El enlace entre su hija Juana y Felipe el Hermoso tuvo como consecuencia que su hijo, Carlos, no se sintiera tan vinculado a España como a sus propias elucubraciones políticas, unas elucubraciones arcaicas y concebidas sobre la base de la resurrección del medieval Sacro Imperio Romano-Germánico. Desde luego, los inicios de su reinado no pudieron ser más negativos. A España llegó con la única intención de conseguir fondos para su elección como emperador y, de manera lógica, provocó la rebelión de las Comunidades de Castilla. Aplastada sin contemplaciones, Carlos I no sólo logró comprar la elección imperial (1520) sino que proyectó ya toda la política española en función de su programa centro-europeo. Quizá con la excepción de la lucha contra el Islam y de la primera guerra contra Francia – que concluyó con la victoria de Pavía (1525) y la cautividad de Francisco I – el resto de los numerosos conflictos armados en que se vio envuelta España durante el reinado de Carlos I fueron, como bien supo señalar Sánchez Albornoz, contrarios a los intereses nacionales.
Las luchas intestinas del imperio alemán, la imposición de la intolerancia religiosa en los Países Bajos – que tan fatal se revelaría para España – y la dilapidación del oro de las Indias no fueron en beneficios de una España que, no obstante, se entregó con entusiasmo al proyecto de un soberano extranjero que acabó – justo es reconocerlo – considerando que los españoles eran sus súbditos más fieles y calificando al castellano como “la mía lengua”, precisamente la que utilizaba para hablar con Dios. Como en tantas ocasiones, los españoles fueron mejores y más ingenuos que sus gobernantes y los siguieron con un entusiasmo que no merecían. Uno de los resultados fue una economía endeudada que, ya en los primeros tiempos de Felipe II, el hijo y sucesor de Carlos I, se tradujo en una clamorosa bancarrota. Felipe II – todo hay que decirlo – no aprendió a la lección y empeoraría la nefasta política de su padre.

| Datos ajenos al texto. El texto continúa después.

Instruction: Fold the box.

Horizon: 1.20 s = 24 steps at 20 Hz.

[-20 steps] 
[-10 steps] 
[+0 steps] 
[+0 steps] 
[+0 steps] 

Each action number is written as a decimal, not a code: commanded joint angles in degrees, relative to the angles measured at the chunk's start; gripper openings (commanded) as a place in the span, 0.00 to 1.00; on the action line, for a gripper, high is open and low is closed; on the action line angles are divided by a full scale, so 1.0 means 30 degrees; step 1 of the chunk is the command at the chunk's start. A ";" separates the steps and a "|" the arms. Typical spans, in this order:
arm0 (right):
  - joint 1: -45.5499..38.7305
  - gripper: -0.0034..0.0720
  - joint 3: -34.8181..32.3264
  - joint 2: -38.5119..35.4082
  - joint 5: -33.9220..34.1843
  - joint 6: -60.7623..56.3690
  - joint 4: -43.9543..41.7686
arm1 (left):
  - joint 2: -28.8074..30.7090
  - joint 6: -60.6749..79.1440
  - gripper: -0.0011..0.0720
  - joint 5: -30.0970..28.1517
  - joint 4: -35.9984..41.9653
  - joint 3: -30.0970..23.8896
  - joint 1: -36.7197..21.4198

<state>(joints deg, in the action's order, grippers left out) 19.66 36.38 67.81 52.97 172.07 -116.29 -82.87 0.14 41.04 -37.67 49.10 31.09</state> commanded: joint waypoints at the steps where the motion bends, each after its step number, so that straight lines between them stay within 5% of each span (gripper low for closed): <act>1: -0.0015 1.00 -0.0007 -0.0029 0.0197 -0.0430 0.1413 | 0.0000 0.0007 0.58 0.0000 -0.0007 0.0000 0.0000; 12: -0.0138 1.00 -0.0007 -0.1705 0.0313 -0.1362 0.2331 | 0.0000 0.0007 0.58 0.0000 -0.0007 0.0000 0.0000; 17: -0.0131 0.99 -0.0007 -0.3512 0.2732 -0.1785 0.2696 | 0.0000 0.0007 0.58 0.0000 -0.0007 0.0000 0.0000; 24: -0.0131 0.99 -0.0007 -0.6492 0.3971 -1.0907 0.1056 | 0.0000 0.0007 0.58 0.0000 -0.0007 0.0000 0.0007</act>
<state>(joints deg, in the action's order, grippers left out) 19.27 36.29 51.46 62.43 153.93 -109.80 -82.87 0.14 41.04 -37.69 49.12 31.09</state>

Con seguridad, el gran error de Carlos I fue el de creer que la Historia se había detenido en la Edad Media cuando la realidad era que la Reforma había iniciado la modernidad y ya nada sería igual. De esa manera no sólo desperdició los caudales de España sino que la colocó sobre la senda de su ruina en pocas generaciones. No sorprende que en sus últimos momentos dudara angustiado de su posibilidad de salvación ni tampoco que Carranza, el clérigo que intentó confortarlo, acabara procesado como hereje.